GenStage for Data-Ingestion
One of the use cases for GenStage is to consume data from third-party systems.
This sounds very similar to my Domain Scraper Domain Scraper experiment. It would be an interesting exercise to go back and rewrite Domain Scraper using GenStage.
GenStage for Event Dispatching
Another use case:
Another scenario where GenStage can be useful today is to replace cases where developers would have used GenEvent in the past.
The announcment goes on to describe an advantage of GenStage over GenEvent:
GenEvent, however, has one big flaw: the event manager and all event handlers run in the same process.
That’s interesting. I hadn’t realized this limitation of GenEvent before. GenStage seems like a big improvement in that case. When using GenEvent as a notification system for the observer pattern there can be many observers. With all handlers being run in the same process, all the handlers would have to be run serially, sacrificing the concurrency that BEAM provides us.
Later on the announcment has a call to action for GenEvent users:
First of all, now is the moment for the community to step in and try GenStage out. If you have used GenEvent in the past, can it be replaced by a GenStage? Similarly, if you were planning to implement an event handling system, give GenStage a try.

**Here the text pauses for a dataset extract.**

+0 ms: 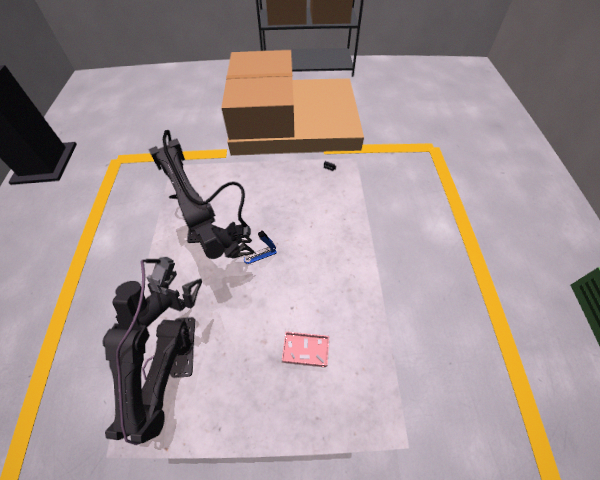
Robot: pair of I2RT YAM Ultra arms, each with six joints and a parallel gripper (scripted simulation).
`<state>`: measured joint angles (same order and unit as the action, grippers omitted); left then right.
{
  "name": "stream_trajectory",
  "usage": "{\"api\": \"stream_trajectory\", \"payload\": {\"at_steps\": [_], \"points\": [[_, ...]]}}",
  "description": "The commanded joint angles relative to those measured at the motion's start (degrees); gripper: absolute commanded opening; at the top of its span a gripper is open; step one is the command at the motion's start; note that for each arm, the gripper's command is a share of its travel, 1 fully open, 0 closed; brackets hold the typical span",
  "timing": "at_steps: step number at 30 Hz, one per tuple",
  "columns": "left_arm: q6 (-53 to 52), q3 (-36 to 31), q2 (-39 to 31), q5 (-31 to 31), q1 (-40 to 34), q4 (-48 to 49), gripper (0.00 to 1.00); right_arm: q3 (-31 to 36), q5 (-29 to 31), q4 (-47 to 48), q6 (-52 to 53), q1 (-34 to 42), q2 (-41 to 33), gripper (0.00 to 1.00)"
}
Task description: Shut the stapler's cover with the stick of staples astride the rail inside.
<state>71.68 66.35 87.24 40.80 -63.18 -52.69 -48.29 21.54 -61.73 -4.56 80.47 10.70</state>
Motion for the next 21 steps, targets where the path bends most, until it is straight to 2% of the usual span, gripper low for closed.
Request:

Well I do have a project that uses GenEvent. Back in February I wrote about Using GenEvent to Notify a Channel of Updates in Elixir. This might be a good place for me to start experimenting with GenStage.
A look at Flow
The end of the announcemnt gives a glimpse of Flow which allows the example at the beginning of the announcment to be rewritten like this:
alias Experimental.GenStage.Flow
# Let's compile common patterns for performance
empty_space = :binary.compile_pattern(" ") # NEW!
File.stream!("path/to/some/file", read_ahead: 100_000) # NEW!
|> Flow.from_enumerable()
|> Flow.flat_map(fn line ->
for word <- String.split(empty_space), do: {word, 1}
end)
|> Flow.partition_with(storage: :ets) # NEW!
|> Flow.reduce_by_key(& &1 + &2)
|> Enum.to_list()
This allows for asynchonrous processing in the data transformation pipeline. Looking at the docs, it seems Flow is available and I’d like to try it out in a future post.
Next Steps
In this post we looked at the GenStage announcment and dug into certain parts more deeply. We started out with a list of questions:
- What is GenStage (and Flow for that matter)?
- Where can I find out more information?
- What would be a good project to try them out?
How did we do here?
- We answered this for GenStage. But, we’ve only touched on Flow.
- We found out more information by reading the announcement and the docs. I also plan to watch the ElixirConf 2016 Keynote which I hear covers GenStage and Flow.
- We identified two projects - GenEvent to notify a Phoenix Channel and Domain Scrapper.
In answering these questions we’ve left ourselves with some tasks to follow up on. Here’s a list:
- Watch the ElixirConf 2016 Keynote
- Use GenStage to notify a Phoenix Channel of new events.
- Experiment with Flow
- Rewrite Domain Scrapper to use GenStage.
I hope to work through items 2-4 in future posts and I encourage you to watch the Keynote, if you haven’t done so already, in the meantime.